Gorenstein Projective Covers, Preenvelopes And Relative Cohomology

The notions of (pre)covering class and (pre)enveloping class of modules play crucial roles in relative homological algebra. These classes can be viewed as a generalization of those of projective and injective modules, and they allow us to construct various proper resolutions which are different to projective or injective resolutions. Around 2000, by showing the existence of plenty of such classes of modules, Enochs and Jenda et al. reinforced the foundation of relative homological algebra, which was originated from the work of Eilenberg and Moore. Using the corresponding proper resolutions, we obtain more general concepts of dimensions, derived functors, (co)homology modules and balanced functors. This enriches the classical homological theory.This thesis is divided into four chapters.Chapter 1 contains an introduction and a description of main results, the notation that will be needed in the sequel is introduced, too.Chapter 2 is dedicated to investigating the conditions for the existence of Goren-stein projective covers and preenvelopes.

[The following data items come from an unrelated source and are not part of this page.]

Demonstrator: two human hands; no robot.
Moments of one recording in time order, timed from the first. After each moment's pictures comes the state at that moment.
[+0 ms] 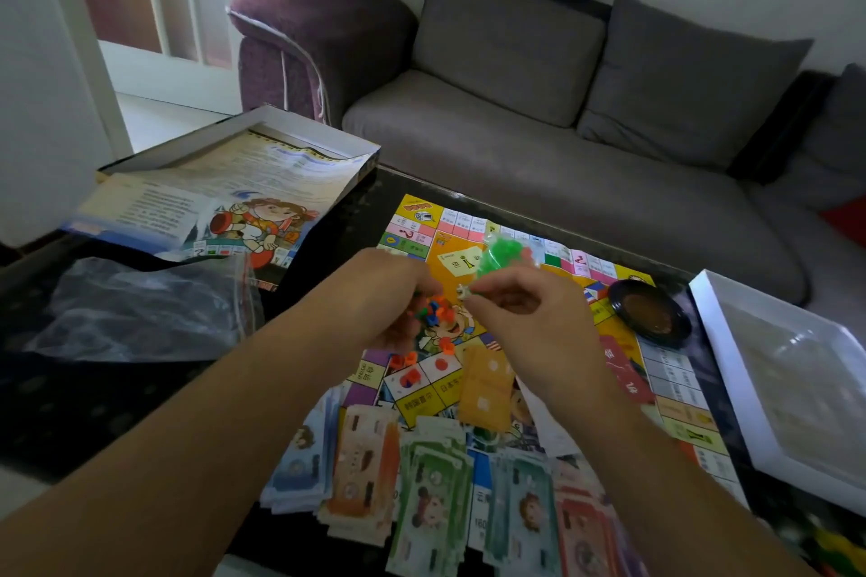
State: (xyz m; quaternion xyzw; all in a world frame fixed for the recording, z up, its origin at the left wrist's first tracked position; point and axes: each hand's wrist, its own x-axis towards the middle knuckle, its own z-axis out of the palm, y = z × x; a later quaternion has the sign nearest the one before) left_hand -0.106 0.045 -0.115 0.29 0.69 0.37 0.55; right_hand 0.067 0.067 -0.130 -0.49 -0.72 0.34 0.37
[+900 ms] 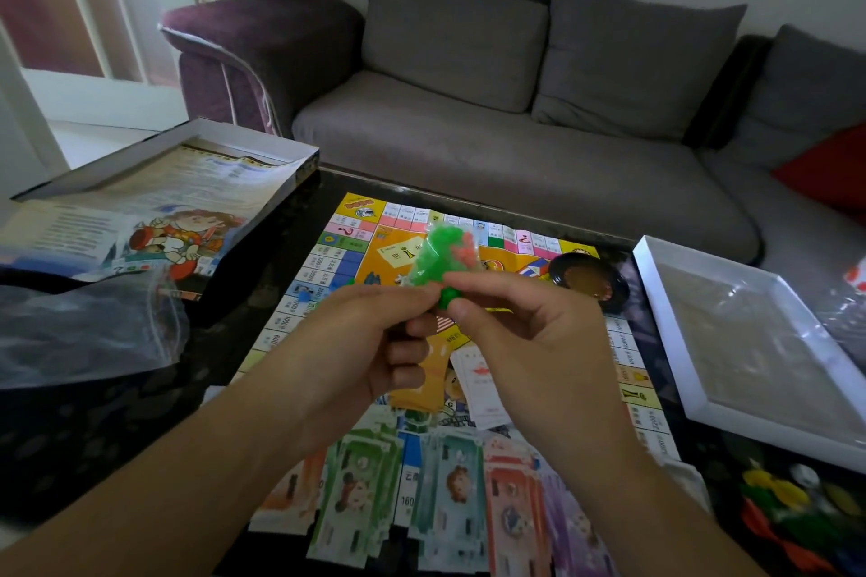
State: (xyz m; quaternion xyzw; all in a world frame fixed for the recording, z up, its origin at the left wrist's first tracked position) left_hand -0.035 -0.003 -0.111 0.33 0.42 0.50 0.68; right_hand 0.136 0.017 -0.105 -0.42 -0.69 0.38 0.46
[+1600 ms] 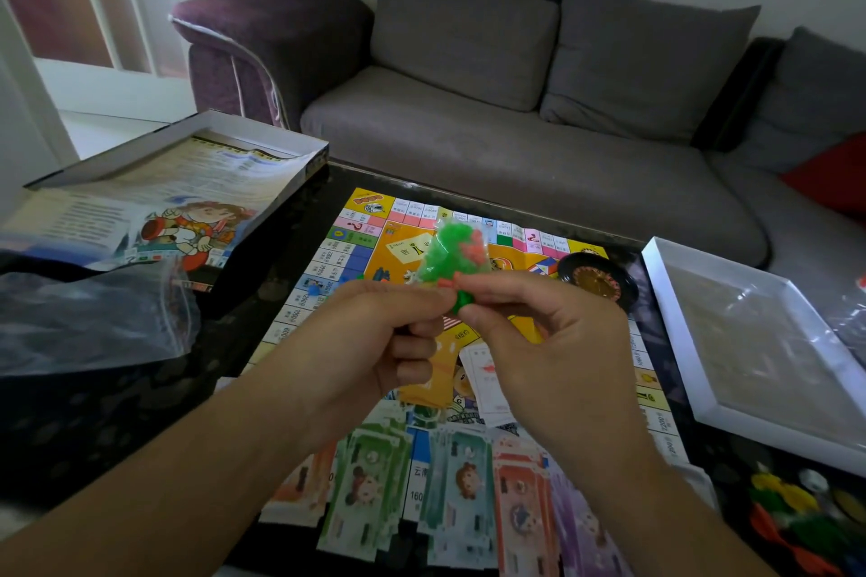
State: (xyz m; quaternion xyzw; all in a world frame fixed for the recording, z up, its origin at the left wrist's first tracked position) left_hand -0.039 -0.008 -0.107 0.33 0.42 0.50 0.69; right_hand 0.134 0.018 -0.111 -0.41 -0.72 0.29 0.47
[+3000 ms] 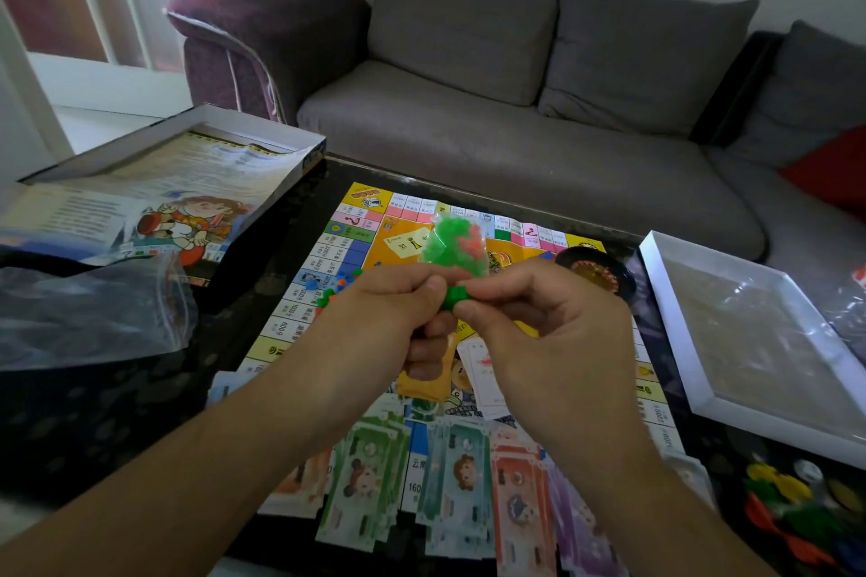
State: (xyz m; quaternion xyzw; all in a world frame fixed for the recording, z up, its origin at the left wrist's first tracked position) left_hand -0.029 -0.010 -0.106 0.41 0.42 0.52 0.62; right_hand 0.132 0.011 -0.108 -0.40 -0.70 0.30 0.51
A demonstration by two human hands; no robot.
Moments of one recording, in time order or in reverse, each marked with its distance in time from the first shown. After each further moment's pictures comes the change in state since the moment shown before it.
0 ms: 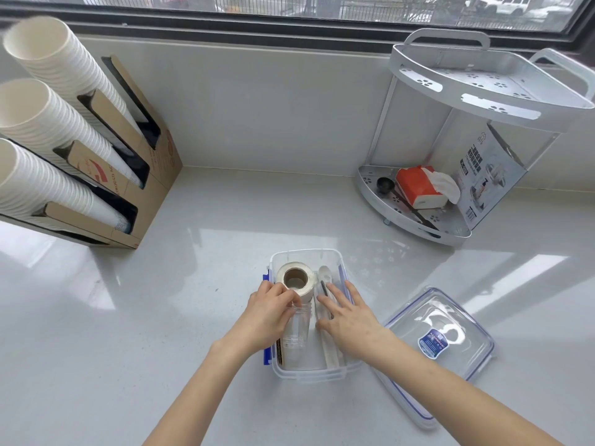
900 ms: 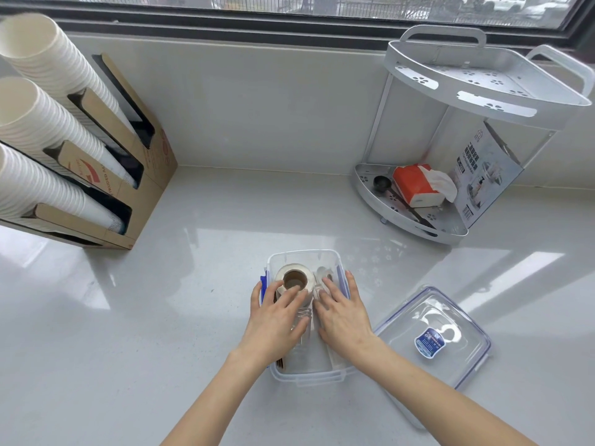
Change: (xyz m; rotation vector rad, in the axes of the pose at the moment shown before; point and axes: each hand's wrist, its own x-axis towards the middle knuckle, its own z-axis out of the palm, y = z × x) left_hand 0.003 0.004 0.036 0.223 0.091 -0.022; right_hand 0.012 -0.004 0.013 0.059 0.269 0.166
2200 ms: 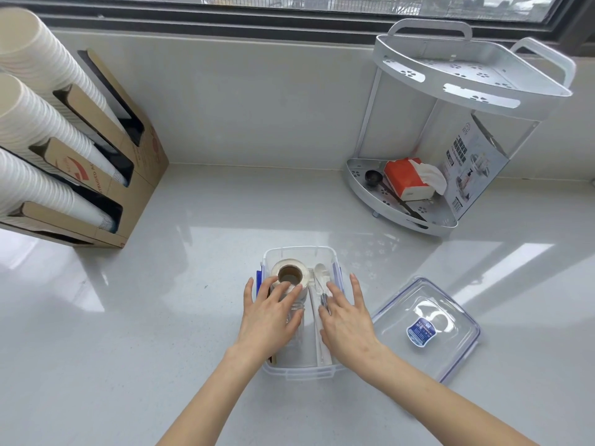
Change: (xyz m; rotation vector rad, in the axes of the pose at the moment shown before) left_hand -0.003 0.006 0.001 0.018 0.030 -0.046; right_hand -0.028 -0.002 -0.001 -0.005 -0.040 0.028
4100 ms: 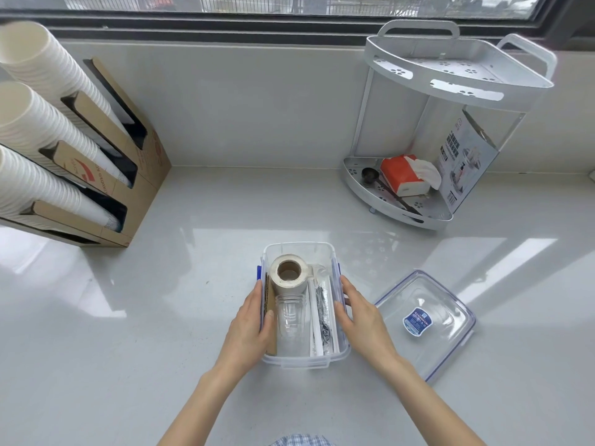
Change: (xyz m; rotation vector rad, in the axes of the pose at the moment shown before) left_hand -0.040 -0.011 -0.005 -0.648 0.061 -0.171; right_hand -0.020 0.016 0.031 1.070 0.270 0.322
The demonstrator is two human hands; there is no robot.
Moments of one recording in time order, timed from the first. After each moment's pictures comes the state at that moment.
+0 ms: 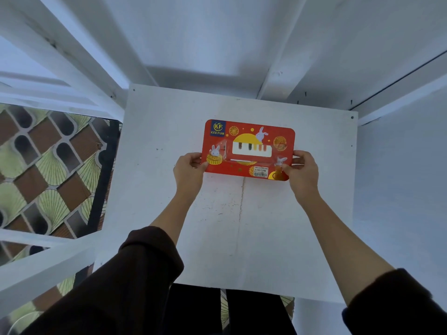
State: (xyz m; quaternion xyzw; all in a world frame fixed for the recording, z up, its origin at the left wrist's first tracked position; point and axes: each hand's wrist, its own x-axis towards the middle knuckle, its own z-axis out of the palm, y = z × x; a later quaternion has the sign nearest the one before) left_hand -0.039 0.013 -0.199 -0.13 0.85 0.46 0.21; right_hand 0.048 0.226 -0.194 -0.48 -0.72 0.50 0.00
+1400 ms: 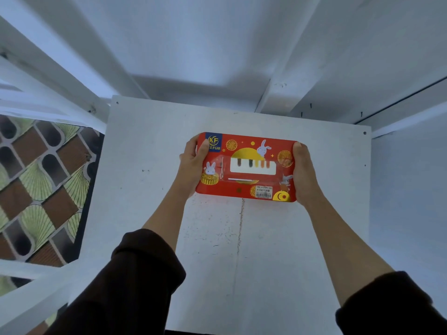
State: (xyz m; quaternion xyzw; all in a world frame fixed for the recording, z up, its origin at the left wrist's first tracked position) left_hand -0.104 0.047 -0.242 -0.09 0.70 0.62 0.33; right_hand -0.003 0.258 -0.241 -0.40 -0.63 0.67 -0.03
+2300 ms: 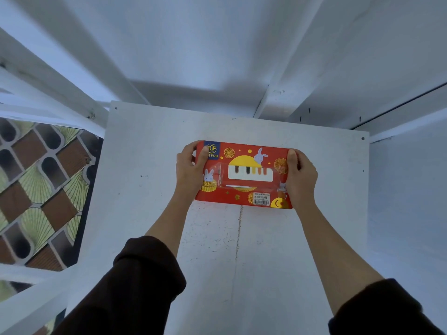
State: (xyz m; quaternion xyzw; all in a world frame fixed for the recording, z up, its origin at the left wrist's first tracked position) left_hand -0.105 0.052 -0.251 -0.08 0.81 0.54 0.22; right_hand -0.008 0.256 -0.250 -0.43 -0.77 0.46 0.05
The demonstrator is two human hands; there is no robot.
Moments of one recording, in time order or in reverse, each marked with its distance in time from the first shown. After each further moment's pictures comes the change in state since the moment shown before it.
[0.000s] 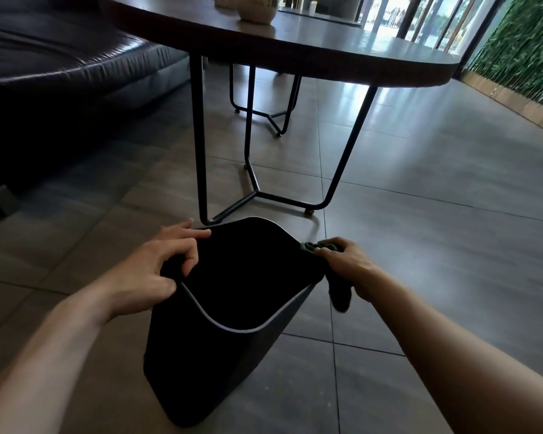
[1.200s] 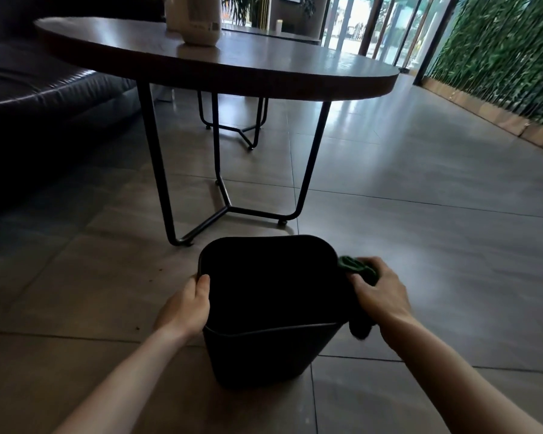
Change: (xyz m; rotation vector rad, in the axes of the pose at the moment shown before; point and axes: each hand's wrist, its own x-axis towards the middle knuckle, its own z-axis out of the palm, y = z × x) left_hand 0.069 -0.005 0.126 -0.030 0.233 -0.523; right_hand -0.041 0.064 -0.073 -0.027 0.438 -0.083
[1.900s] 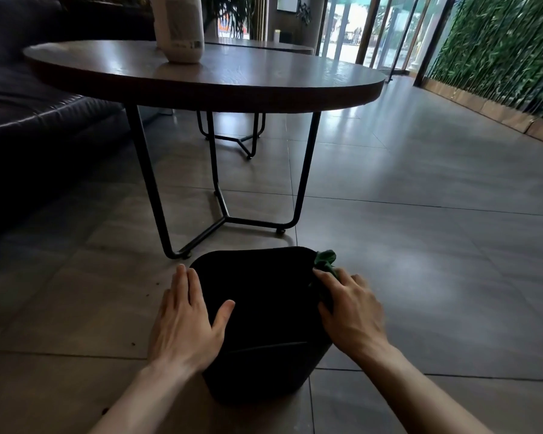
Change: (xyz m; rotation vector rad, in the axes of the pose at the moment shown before) left_hand -0.024 0.020 0.016 0.491 0.136 0.269; right_hand -0.005 0.004 0.021 -0.596 -0.017 -0.531
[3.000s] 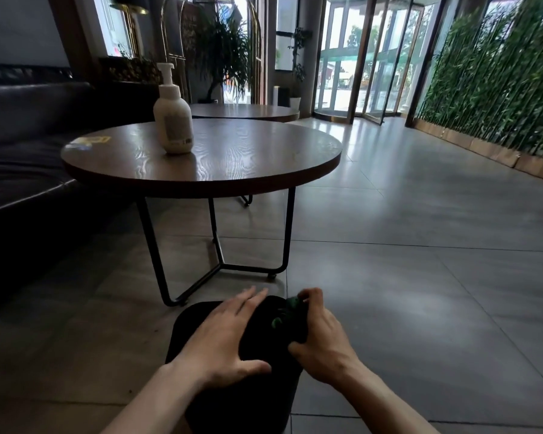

We show that it shares many similarities with the case in classical ring theory:in fact, for the rings over which a module is Gorenstein flat if and only if it is Gorenstein projective, the class of Gorenstein projective modules is covering. Furthermore, we characterize the rings over which the class of Gorenstein projective modules is preenveloping. The existence of some other Gorenstein modules precovers and preenvelopes is also studied.In Chapter 3, we compare relative cohomology theories arose from using different proper resolutions of modules. Criteria for the vanishing of such distinctions is given in certain cases, and we show that this is related to the generalized Tate cohomology theory. We also demonstrate that the two balance properties occurring in the two different cohomology theories are actually equivalent in some cases. As applications, we recover many results obtained earlier in various contexts. At last we investigate derived functors with respect to the Auslander class and Bass class.In Chapter 4, we study the dimension and precovering theories of χ-Gorenstein projective modules for a certain class χ of R-modules.